Like I said, it’s a terrible thing to be left behind, and when it comes to what happens after the rapture of the church, terrible is putting it mildly. The seven year period that follows the rapture will be the worst the world has ever known. The book of Revelation calls it the Great Tribulation. As Jesus described it in Matthew 24, it will be a time of increased wickedness. It will be a time of unprecedented evil on earth and it will bring judgment from God unlike anything the world has ever seen. I’ve heard it preached that it will be a time of hell on earth and for the majority of those left behind, hell will be their final destination.

I had a  man tell me once that he wasn’t afraid of hell. “The way I figure it,” he said with a grin on his face, “All the drug dealers and prostitutes will be there. It will be a never ending party!”  Folks, hell is not going to be a party. Hell will be a place of eternal torment and suffering for everyone who rejects Jesus Christ. It’s a terrible thing to be left behind and as bad as that will be, it’ll be even worse to be left out. That’s what awaits everyone who denies Jesus Christ. They will be left out of the Kingdom of Heaven on the day of judgment. They will be left out……forever. The Bible plainly says that no sinful thing can enter Heaven. Jesus paid our sin debt at the cross. But anyone who rejects God’s grace through faith in Jesus Christ must pay that debt themselves. Believe me when I say there will be no parties in hell.

Isaiah 55 verses 6 and 7 tell us:

Seek the Lord while he may be found;

call on him while he is near.

Let the wicked forsake their ways

and the unrighteous their thoughts.

Let them turn to the Lord, and he will have mercy on them, 

and to our God, for he will freely pardon. 
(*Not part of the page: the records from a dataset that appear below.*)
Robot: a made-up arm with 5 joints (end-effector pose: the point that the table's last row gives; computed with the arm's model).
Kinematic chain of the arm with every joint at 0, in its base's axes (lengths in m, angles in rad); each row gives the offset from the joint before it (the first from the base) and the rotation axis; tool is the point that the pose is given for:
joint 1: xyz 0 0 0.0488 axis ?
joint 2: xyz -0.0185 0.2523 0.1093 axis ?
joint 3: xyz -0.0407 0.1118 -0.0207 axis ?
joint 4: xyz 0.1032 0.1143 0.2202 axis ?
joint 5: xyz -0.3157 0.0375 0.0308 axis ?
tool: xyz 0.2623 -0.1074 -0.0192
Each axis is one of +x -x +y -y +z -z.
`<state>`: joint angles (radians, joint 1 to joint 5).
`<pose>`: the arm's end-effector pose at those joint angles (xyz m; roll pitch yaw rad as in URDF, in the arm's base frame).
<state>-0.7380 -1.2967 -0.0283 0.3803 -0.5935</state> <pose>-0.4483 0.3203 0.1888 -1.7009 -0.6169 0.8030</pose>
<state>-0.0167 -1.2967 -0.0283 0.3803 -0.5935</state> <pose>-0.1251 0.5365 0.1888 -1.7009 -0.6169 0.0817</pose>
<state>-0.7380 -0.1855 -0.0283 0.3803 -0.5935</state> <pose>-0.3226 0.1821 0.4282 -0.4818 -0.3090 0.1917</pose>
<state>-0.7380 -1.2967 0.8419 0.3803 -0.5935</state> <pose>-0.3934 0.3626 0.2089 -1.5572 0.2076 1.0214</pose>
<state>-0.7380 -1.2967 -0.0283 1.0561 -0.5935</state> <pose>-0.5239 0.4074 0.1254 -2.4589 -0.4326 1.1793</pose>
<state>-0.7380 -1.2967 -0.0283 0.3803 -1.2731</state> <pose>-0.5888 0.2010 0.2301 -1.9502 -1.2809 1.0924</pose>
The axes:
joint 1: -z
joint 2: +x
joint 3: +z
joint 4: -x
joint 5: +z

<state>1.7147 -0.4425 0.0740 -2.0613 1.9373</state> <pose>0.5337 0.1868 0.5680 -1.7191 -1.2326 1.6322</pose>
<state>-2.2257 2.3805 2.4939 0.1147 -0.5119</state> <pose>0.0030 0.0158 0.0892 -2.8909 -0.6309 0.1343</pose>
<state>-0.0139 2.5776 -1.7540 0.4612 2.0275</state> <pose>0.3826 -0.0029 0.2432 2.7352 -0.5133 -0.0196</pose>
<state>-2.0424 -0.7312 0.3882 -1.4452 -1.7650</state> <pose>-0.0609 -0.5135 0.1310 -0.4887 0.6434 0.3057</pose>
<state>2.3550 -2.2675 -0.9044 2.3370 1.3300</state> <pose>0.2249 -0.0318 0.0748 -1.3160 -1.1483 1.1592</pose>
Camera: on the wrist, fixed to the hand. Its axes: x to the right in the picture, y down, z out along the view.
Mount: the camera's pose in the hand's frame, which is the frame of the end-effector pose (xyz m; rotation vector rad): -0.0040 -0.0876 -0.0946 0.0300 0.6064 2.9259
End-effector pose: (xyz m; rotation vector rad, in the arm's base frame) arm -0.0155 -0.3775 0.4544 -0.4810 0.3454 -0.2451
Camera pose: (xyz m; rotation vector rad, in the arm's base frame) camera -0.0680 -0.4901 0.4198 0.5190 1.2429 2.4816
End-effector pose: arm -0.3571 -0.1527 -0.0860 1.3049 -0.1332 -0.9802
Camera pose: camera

While that passage is a reminder of the mercy of God, it also tells us that God’s patience, though great, is not infinite. The day is coming when believers will be taken up to Heaven. Unbelievers will be left behind, and God will not be near as He is now.

Up till now, I’ve said nothing of those who will accept Christ during the Tribulation. Many will come to Christ then, but they will still have to suffer through that terrible time. Ultimately, they will be rewarded when Christ sets up His kingdom on earth. That will happen, but this is my main point: No one knows when Jesus will return. It could happen at any moment. There are no more prophecies left to be fulfilled before He comes. The rapture IS the next event on the prophetic calendar, as I’ve heard it stated. I don’t want any of my friends or family members to be left behind if Jesus should call us out of the world in our lifetime. Neither should you. It’s a terrible thing to be left behind. It will be even worse knowing that it didn’t have to be that way.


All praise, glory, and honor to Jesus Christ our Lord!